What to do
Before you write out the listing, remove the pictures; everything else stays exactly as it is.

Data records
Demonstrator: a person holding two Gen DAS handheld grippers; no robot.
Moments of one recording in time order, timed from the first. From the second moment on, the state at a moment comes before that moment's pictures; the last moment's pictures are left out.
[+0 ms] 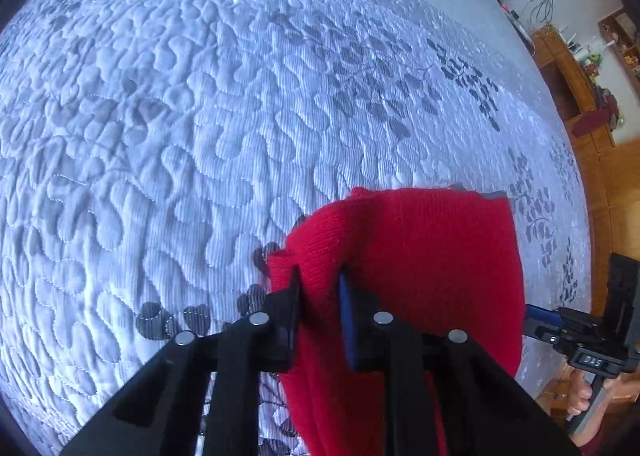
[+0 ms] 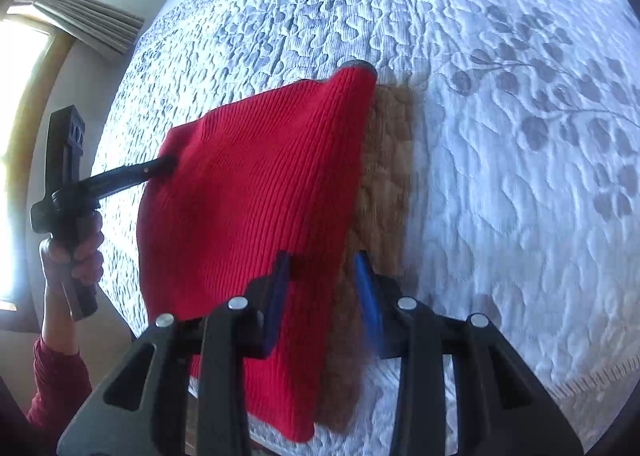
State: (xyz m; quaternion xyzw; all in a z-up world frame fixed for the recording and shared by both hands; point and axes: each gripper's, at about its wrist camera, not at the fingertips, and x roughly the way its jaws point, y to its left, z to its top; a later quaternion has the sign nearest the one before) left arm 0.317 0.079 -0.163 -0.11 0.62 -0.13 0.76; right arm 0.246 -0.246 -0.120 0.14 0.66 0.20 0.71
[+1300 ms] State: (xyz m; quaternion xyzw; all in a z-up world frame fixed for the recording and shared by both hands) left arm 0.279 0.044 -0.161 -0.03 0.59 -0.10 0.80; right arm 0.323 -0.248 -0.152 0.18 0.67 0.19 0.70
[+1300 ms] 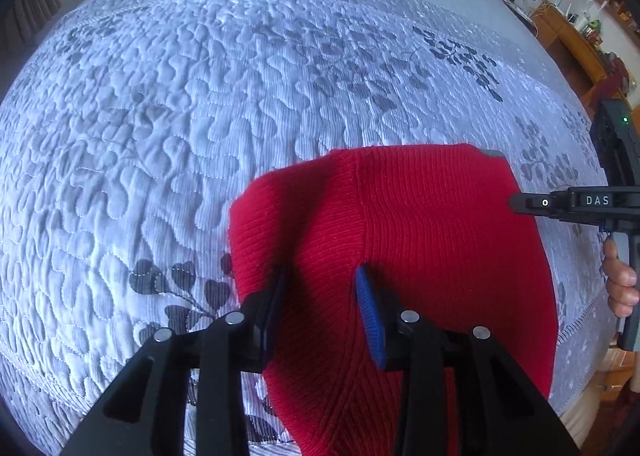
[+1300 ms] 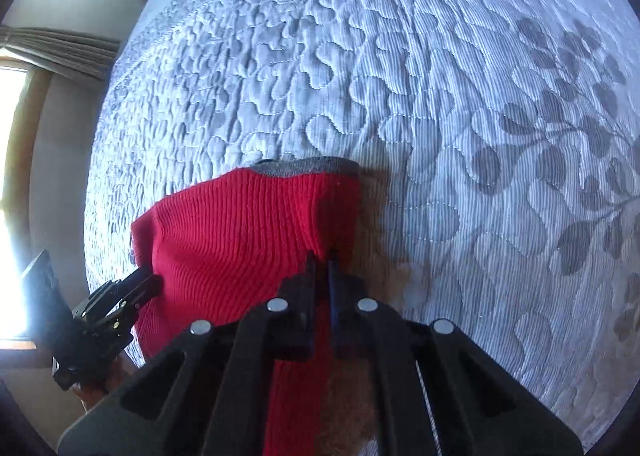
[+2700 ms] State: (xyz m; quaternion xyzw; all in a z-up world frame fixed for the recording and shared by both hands) left arm 0.124 0.045 -0.165 -0.06 0.64 -0.14 0.75; right arm 0.106 -0.240 -0.139 0.12 0.69 0.24 0.67
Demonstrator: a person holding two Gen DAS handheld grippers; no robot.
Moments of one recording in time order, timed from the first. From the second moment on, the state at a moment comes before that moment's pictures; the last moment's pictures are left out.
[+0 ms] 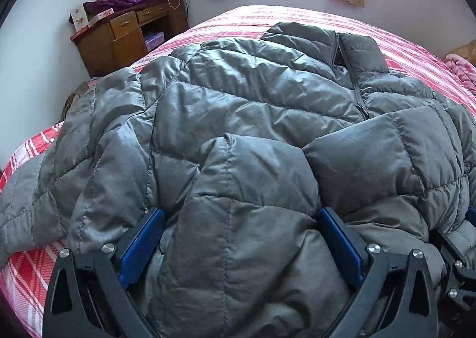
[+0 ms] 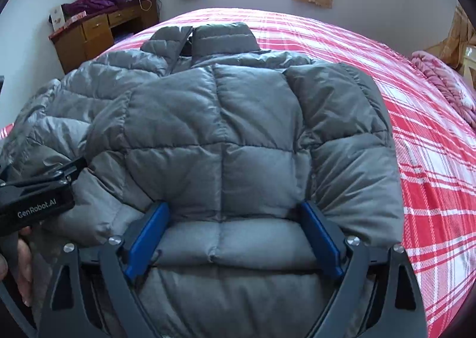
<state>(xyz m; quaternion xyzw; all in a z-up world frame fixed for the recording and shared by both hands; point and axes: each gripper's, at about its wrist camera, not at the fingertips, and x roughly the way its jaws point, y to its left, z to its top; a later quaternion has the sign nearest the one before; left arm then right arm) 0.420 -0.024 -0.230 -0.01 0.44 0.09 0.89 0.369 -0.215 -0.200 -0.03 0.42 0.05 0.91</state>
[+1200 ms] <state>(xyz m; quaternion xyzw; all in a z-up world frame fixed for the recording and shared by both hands) 0.260 0.342 -0.192 -0.16 0.43 0.29 0.84 0.257 -0.256 -0.160 -0.03 0.37 0.09 0.92</state>
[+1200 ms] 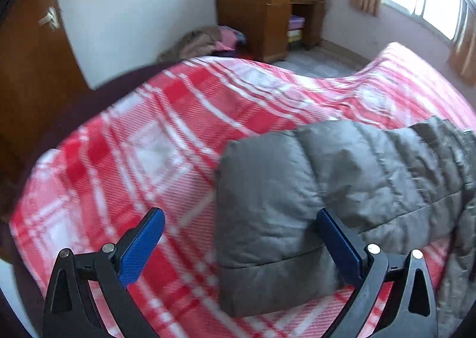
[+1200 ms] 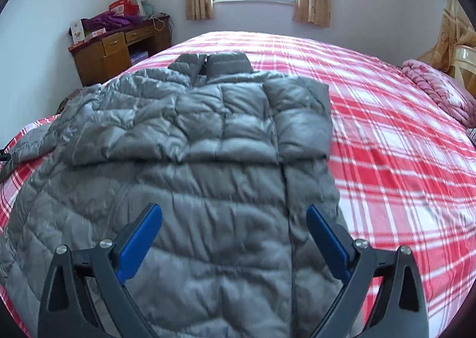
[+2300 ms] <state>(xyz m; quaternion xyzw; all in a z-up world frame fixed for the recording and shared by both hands) 0.351 -0.060 -0.072 0.11 0.31 0.05 0.94 0.241 -0.359 -0.155 0.08 0.33 0.00 0.94</state>
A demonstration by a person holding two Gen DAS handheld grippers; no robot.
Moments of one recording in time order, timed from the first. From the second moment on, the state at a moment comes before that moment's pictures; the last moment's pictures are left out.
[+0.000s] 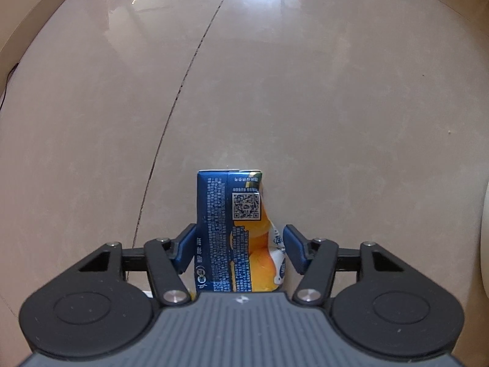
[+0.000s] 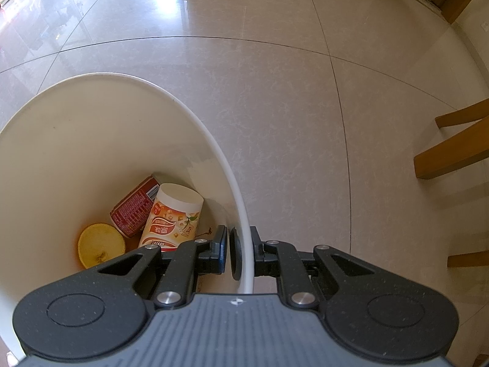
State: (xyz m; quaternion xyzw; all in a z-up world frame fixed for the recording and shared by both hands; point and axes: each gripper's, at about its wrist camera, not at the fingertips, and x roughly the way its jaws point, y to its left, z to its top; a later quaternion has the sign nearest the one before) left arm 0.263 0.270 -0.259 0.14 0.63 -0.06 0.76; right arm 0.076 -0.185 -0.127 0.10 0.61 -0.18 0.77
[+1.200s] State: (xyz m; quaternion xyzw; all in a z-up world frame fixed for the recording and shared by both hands) left arm 0.260 0.176 -0.026 0.25 0.58 -0.29 0.72; right arm 0.073 -0.190 -0.125 0.12 0.60 -0.17 0.77
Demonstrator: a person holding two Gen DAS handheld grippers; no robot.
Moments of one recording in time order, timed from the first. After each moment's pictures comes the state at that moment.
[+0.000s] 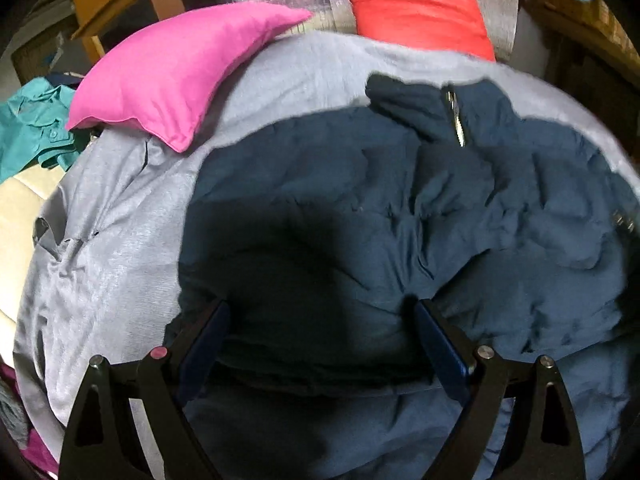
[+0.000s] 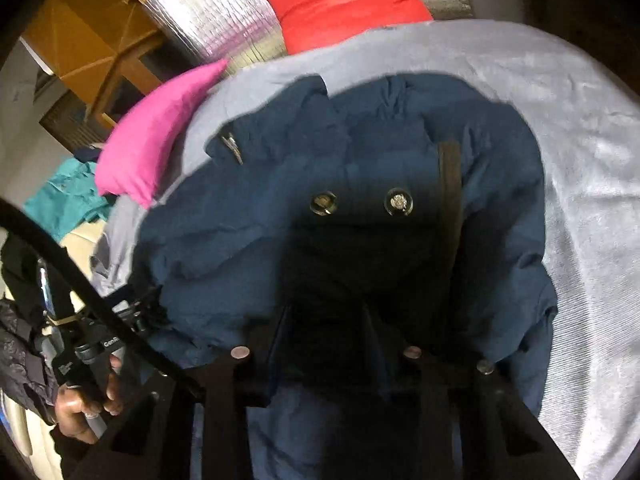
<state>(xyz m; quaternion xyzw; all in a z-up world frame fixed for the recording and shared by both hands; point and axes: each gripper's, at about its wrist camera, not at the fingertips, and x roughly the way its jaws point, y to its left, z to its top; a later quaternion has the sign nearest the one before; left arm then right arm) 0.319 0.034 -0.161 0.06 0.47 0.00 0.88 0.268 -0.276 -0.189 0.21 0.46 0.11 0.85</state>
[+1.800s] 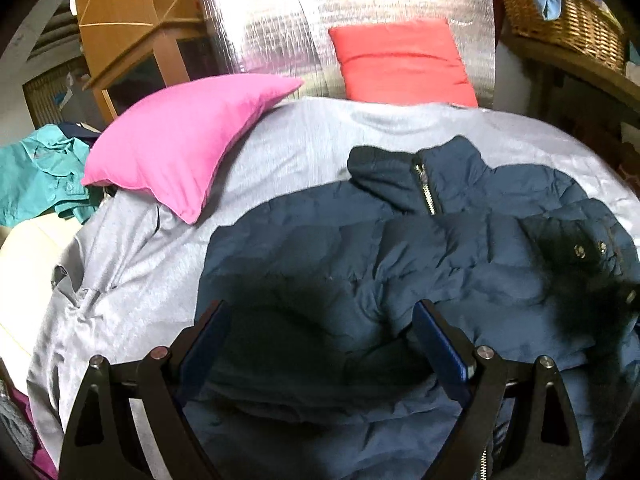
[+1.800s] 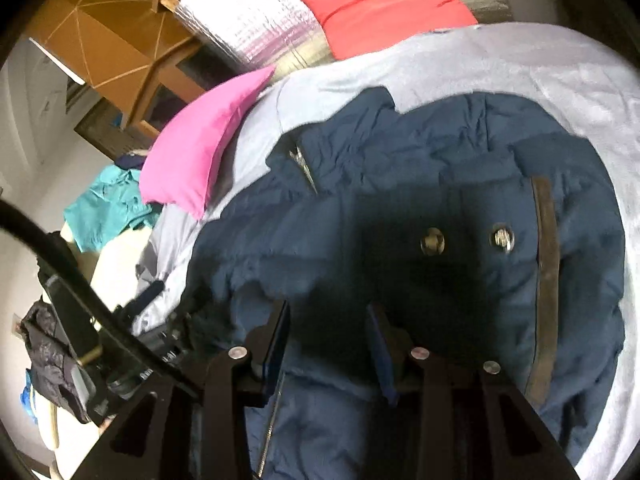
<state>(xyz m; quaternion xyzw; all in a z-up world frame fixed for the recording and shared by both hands) 0.296 0.006 -0.116 0.09 0.38 0.00 0.92 0.293 -0.240 -0.184 0.24 0.46 0.18 0.84</state>
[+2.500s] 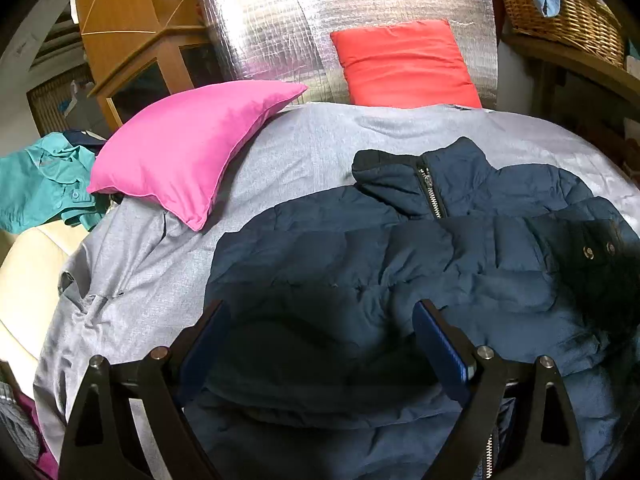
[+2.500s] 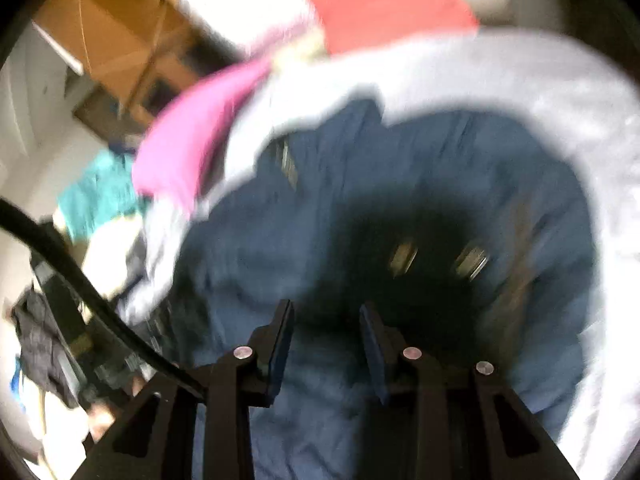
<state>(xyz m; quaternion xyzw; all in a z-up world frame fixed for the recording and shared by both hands) 0.300 0.006 -0.118 0.11 0.37 0.01 0.92 0.297 -0.269 -0.167 0.22 0.43 0.16 0.86</state>
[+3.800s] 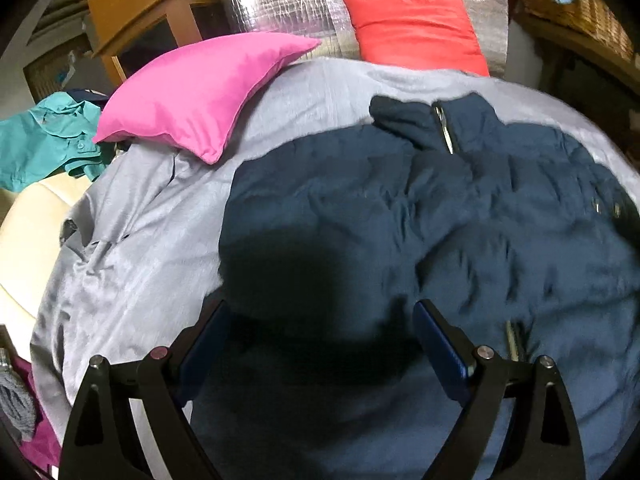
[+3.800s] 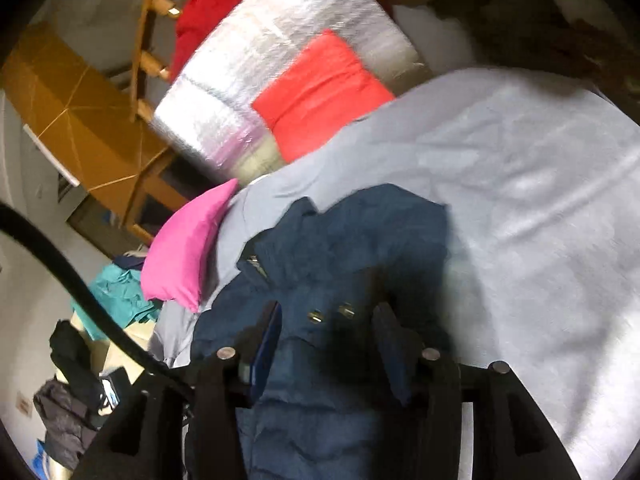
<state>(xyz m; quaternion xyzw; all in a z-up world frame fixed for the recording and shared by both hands) 0.261 0.037 -0.142 0.10 0.44 0.02 0.89 0.205 -0.368 -0.154 0.34 0.33 0.08 0.88</state>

Answer to this task
Demonstrator: a person holding two Gen DAS handheld grippers; no robot.
Moments of one recording in time order, timed from the first. From the second moment on, the state at a moment comes before that moment's pictures; the last moment's pictures are left out.
[+0 ms] 
[+0 ms] 
State: (xyz m; quaternion xyzw; all in a z-up world frame fixed for the recording and shared by both hands; point and axes: each gripper's, at about its wrist camera, not at the fingertips, and x roughly the way its jaws point, y to its left, z to its top; a later quaternion has the sign nearest the one before) left arm 0.317 0.079 -0.163 -0.11 0.62 -0.13 0.76; right arm 0.246 -0.246 -0.120 0.14 0.66 0.20 0.71
[+1300 ms] State: (xyz m; quaternion xyzw; all in a z-up world frame fixed for the recording and shared by both hands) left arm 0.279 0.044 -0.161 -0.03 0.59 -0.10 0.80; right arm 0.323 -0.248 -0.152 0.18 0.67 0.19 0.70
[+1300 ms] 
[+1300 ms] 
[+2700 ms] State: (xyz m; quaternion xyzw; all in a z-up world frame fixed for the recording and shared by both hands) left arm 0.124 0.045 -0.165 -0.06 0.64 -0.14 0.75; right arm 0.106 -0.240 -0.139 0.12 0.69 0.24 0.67
Demonstrator: a person holding two Gen DAS handheld grippers; no robot.
Moments of one recording in time order, timed from the first. From the second moment on, the state at a moment comes before that moment's pictures; the last moment's pictures are left out.
[+0 ms] 
[+0 ms] 
<state>(xyz m; quaternion xyzw; all in a z-up world frame fixed for the recording and shared by both hands; point and axes: each gripper's, at about its wrist camera, not at the fingertips, and x roughly the way its jaws point, y to its left, z to its top; a later quaternion has the sign nearest the one before; left arm then right arm) 0.420 -0.024 -0.230 -0.01 0.44 0.09 0.89 0.369 -0.215 -0.200 -0.03 0.42 0.05 0.91</state>
[+1200 ms] <state>(xyz m; quaternion xyzw; all in a z-up world frame fixed for the recording and shared by both hands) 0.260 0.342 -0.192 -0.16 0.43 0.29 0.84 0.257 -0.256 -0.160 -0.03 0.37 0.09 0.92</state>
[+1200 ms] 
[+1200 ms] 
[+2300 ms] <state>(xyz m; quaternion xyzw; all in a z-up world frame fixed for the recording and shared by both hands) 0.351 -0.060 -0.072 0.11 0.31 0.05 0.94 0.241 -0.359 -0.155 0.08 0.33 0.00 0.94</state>
A demonstration by a person holding two Gen DAS handheld grippers; no robot.
Moments of one recording in time order, timed from the first. From the second moment on, the state at a moment comes before that moment's pictures; the last moment's pictures are left out.
[+0.000s] 
[+0.000s] 
State: (xyz m; quaternion xyzw; all in a z-up world frame fixed for the recording and shared by both hands; point and axes: each gripper's, at about its wrist camera, not at the fingertips, and x roughly the way its jaws point, y to its left, z to its top; a later quaternion has the sign nearest the one before) left arm 0.263 0.270 -0.259 0.14 0.63 -0.06 0.76; right arm 0.076 -0.185 -0.127 0.10 0.61 -0.18 0.77
[+1.200s] State: (xyz m; quaternion xyzw; all in a z-up world frame fixed for the recording and shared by both hands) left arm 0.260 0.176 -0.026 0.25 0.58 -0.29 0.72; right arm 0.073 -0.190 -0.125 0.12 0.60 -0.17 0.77
Demonstrator: a person holding two Gen DAS handheld grippers; no robot.
Moments of one recording in time order, timed from the first. After each moment's pictures comes the state at that moment.
[+0.000s] 
[+0.000s] 
<state>(xyz m; quaternion xyzw; all in a z-up world frame fixed for the recording and shared by both hands; point and axes: each gripper's, at about its wrist camera, not at the fingertips, and x roughly the way its jaws point, y to its left, z to its top; a later quaternion has the sign nearest the one before; left arm then right arm) 0.319 0.034 -0.161 0.06 0.47 0.00 0.88 0.268 -0.276 -0.189 0.21 0.46 0.11 0.85</state>
[+1.800s] 
[+1.800s] 
<state>(xyz m; quaternion xyzw; all in a z-up world frame fixed for the recording and shared by both hands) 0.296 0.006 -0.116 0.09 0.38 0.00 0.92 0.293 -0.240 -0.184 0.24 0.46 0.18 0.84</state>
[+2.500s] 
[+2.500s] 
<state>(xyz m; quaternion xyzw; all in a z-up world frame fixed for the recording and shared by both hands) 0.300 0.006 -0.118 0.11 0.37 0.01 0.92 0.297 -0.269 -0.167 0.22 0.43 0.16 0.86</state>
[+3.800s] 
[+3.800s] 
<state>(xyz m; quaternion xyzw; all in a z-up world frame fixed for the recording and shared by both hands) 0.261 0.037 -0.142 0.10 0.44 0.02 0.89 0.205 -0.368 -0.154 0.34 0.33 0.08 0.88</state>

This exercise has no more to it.